SpatialDINO Lessons: 3D SSL on Cryo-ET
2025-09-01
What we learned building the first 3D self-supervised vision transformer for subcellular cryo-electron tomography.
SpatialDINO was the first 3D self-supervised vision transformer applied to cryo-electron tomograms. The model learned subcellular structural representations without labels and beat a Nobel laureate–led approach that relied on hand-crafted geometric features.
What worked
- Volumetric ViT patches. Using 3D patches (rather than slice-then-stack) preserved the spatial coherence the network was meant to learn.
- DINOv2-style multi-crop self-distillation. Two student crops, four teacher crops, EMA teacher. The recipe transferred surprisingly well from natural images.
- Aggressive masking. 75% random masking forced the network to learn local structural context rather than memorize global appearance.
What didn't
- Full-volume passes. Tomograms are too large to fit in memory at native resolution. We sub-sampled, which costs detail in fine structures.

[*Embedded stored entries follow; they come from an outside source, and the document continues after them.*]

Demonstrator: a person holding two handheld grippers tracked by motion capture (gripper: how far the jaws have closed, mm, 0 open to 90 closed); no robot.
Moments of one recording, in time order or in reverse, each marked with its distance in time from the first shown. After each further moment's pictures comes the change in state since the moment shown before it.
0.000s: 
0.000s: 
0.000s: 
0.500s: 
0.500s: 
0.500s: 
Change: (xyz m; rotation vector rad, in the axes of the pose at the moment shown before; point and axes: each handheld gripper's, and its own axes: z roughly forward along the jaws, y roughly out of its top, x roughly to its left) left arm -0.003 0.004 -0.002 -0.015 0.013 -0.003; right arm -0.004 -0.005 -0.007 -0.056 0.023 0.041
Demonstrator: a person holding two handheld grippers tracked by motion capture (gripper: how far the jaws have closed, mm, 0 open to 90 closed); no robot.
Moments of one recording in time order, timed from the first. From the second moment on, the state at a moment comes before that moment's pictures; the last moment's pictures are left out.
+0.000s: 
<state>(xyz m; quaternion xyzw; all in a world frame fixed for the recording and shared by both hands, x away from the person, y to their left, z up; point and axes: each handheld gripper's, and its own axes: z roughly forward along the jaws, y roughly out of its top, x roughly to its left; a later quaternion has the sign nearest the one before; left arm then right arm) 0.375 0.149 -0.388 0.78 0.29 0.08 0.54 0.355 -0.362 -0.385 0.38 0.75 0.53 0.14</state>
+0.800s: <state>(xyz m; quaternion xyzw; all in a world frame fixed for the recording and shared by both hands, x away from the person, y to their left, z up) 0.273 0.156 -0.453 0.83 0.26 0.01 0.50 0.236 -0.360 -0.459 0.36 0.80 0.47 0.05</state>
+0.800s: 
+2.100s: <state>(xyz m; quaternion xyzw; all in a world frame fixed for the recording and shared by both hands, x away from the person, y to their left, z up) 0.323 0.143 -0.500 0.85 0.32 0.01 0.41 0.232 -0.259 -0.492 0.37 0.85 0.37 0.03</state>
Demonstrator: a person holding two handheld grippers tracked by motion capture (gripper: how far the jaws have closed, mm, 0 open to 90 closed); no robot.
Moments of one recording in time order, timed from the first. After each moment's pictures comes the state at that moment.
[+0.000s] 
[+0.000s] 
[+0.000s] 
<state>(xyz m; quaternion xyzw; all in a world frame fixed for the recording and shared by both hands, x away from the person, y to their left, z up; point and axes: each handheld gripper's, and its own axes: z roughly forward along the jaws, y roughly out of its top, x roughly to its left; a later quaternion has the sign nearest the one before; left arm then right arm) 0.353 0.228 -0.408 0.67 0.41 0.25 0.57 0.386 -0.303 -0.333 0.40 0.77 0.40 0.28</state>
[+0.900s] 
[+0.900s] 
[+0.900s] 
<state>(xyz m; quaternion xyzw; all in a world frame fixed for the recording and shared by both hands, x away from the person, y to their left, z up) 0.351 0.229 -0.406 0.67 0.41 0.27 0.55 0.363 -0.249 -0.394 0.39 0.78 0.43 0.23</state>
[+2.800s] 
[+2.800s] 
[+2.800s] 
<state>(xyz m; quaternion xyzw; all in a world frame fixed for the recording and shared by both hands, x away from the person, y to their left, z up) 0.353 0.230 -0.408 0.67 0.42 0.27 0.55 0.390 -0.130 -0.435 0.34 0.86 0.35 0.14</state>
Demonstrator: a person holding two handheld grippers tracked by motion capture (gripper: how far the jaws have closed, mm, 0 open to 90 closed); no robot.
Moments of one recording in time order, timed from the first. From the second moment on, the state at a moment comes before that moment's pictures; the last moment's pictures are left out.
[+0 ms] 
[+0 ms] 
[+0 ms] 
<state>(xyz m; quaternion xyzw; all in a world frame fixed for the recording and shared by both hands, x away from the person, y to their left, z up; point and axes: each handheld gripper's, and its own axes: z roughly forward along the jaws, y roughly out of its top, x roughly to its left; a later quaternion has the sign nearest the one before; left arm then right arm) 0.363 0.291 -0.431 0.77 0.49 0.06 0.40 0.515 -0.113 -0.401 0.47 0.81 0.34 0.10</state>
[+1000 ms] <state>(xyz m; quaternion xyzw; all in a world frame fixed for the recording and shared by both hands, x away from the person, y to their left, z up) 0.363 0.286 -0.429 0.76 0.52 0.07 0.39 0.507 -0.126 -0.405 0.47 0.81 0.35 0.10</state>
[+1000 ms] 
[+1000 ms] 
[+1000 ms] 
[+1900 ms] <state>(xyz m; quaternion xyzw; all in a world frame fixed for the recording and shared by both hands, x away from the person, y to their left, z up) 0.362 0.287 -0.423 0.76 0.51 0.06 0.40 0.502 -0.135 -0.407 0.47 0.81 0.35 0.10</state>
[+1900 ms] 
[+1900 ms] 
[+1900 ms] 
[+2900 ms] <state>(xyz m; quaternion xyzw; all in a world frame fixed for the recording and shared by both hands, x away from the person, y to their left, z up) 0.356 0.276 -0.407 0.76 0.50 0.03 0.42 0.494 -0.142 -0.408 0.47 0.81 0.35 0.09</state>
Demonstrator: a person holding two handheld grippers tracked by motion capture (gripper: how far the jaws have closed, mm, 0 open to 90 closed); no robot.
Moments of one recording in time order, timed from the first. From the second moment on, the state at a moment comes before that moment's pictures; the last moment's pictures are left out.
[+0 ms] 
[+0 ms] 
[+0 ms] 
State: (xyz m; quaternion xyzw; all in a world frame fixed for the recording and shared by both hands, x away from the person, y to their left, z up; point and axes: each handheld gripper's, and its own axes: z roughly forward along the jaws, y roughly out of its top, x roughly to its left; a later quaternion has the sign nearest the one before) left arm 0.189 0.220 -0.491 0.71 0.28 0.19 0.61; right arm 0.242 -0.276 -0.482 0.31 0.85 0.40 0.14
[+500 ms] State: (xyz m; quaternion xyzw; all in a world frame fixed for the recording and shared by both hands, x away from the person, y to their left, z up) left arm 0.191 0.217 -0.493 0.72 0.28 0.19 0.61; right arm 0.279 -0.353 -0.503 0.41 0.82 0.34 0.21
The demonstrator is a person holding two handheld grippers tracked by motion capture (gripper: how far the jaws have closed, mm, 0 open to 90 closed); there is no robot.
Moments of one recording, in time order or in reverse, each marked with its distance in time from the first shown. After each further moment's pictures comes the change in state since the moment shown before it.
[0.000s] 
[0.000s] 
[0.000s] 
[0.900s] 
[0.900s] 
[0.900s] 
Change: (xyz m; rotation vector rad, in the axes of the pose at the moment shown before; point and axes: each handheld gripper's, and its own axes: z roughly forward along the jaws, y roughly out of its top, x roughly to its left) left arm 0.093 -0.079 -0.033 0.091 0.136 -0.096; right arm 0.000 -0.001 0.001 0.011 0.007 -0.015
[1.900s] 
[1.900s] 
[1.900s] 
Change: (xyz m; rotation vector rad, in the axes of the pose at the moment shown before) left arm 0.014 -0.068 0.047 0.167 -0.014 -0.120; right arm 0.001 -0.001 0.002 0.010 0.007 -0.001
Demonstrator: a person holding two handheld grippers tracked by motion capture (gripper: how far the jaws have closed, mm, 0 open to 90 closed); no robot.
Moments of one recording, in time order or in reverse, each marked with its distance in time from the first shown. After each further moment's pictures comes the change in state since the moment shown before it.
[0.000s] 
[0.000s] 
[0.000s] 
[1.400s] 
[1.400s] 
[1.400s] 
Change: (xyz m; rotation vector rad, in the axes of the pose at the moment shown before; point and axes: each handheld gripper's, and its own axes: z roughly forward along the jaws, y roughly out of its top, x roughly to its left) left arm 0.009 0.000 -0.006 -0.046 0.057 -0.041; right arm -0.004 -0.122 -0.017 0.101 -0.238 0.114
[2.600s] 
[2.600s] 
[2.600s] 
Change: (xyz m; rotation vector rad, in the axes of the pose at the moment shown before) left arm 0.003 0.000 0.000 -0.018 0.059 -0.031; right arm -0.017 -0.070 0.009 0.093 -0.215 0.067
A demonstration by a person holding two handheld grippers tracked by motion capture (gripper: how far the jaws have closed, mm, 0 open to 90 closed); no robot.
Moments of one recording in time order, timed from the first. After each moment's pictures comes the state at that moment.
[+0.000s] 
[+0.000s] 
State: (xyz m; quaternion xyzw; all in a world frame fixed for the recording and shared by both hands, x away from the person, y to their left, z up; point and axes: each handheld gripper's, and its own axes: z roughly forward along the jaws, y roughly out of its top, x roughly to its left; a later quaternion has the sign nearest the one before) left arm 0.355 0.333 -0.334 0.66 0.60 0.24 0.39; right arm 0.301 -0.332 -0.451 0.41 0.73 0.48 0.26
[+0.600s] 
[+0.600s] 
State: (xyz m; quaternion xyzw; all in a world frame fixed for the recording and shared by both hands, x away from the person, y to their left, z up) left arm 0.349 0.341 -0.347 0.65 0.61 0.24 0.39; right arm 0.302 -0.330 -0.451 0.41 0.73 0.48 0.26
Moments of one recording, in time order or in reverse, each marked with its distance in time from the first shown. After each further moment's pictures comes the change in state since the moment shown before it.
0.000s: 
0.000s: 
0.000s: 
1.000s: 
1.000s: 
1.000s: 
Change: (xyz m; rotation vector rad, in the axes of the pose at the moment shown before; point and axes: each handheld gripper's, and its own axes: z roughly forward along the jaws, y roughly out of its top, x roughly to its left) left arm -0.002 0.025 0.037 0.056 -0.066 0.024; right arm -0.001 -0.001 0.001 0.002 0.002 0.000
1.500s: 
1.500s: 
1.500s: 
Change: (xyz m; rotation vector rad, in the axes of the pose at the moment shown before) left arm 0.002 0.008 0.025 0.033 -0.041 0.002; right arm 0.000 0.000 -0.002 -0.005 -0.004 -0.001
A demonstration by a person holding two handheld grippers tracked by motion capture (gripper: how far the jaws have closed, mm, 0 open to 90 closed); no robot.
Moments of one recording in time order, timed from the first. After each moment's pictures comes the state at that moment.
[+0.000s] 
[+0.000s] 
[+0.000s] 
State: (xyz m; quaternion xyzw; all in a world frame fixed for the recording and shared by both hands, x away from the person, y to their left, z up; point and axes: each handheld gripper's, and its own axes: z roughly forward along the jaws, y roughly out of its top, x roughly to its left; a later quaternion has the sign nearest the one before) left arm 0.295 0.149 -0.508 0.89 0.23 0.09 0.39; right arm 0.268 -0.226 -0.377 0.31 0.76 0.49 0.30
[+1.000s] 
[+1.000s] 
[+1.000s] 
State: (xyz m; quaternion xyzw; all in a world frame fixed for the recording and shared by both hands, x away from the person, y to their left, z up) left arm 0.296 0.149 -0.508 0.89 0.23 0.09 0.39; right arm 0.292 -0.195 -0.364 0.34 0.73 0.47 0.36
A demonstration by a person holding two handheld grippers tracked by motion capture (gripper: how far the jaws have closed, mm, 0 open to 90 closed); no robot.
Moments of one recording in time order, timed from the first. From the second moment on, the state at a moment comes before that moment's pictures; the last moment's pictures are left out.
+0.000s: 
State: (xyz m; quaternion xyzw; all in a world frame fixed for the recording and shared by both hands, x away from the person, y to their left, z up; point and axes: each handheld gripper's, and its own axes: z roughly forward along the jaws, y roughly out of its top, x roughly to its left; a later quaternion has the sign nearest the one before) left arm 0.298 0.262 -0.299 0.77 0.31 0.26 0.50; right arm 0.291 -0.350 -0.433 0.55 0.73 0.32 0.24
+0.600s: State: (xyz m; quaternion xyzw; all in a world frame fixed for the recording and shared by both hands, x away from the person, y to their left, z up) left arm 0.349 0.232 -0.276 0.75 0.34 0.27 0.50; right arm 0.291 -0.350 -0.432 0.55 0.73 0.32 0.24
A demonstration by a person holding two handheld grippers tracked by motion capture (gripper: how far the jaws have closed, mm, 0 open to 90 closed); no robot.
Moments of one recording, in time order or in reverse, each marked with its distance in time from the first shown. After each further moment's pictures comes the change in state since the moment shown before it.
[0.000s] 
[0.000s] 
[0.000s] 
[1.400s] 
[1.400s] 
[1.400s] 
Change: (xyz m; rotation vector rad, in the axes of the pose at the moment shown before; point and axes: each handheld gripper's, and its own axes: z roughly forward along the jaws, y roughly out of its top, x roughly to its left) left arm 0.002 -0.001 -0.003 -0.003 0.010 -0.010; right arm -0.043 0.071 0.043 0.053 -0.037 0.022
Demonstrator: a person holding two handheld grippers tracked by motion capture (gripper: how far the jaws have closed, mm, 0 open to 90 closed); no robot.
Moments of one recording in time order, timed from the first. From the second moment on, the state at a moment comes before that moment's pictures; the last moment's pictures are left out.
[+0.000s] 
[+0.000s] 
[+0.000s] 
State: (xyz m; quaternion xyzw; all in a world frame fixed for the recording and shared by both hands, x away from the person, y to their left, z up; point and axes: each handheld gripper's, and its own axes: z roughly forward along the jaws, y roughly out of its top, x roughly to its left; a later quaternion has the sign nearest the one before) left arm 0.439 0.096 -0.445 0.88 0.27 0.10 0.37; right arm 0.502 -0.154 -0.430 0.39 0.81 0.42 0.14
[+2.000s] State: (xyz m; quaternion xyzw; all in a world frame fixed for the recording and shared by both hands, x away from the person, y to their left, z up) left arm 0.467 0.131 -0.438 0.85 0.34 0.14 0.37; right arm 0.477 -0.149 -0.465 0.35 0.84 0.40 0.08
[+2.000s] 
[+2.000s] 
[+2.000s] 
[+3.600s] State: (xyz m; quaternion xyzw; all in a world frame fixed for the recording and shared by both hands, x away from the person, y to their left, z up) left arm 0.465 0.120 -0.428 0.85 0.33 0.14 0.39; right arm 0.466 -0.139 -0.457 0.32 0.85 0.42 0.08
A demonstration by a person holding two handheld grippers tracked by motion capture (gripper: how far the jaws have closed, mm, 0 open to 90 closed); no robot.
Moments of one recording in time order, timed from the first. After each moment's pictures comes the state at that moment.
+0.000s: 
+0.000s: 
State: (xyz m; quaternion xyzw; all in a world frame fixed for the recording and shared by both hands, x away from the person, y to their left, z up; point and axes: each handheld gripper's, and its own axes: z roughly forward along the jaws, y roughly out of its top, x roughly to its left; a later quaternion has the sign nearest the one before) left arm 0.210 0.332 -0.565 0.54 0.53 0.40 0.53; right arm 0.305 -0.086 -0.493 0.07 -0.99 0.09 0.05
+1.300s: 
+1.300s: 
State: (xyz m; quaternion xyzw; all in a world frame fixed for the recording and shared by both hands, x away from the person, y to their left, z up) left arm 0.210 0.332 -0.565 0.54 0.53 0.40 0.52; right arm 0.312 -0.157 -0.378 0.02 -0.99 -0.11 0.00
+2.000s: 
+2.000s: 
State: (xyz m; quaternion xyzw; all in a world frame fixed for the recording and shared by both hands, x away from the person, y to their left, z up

- Infiniband RDMA stalls. Caught a Rendezvous backend bug in PyTorch — filed #144779. Cost a week.
What's next
Diffusion-based denoising as a pretraining objective for cryo-ET is the obvious follow-up. The signal-to-noise floor of CET is much worse than natural images — pretraining the network to denoise gives it a stronger prior than masked autoencoding alone.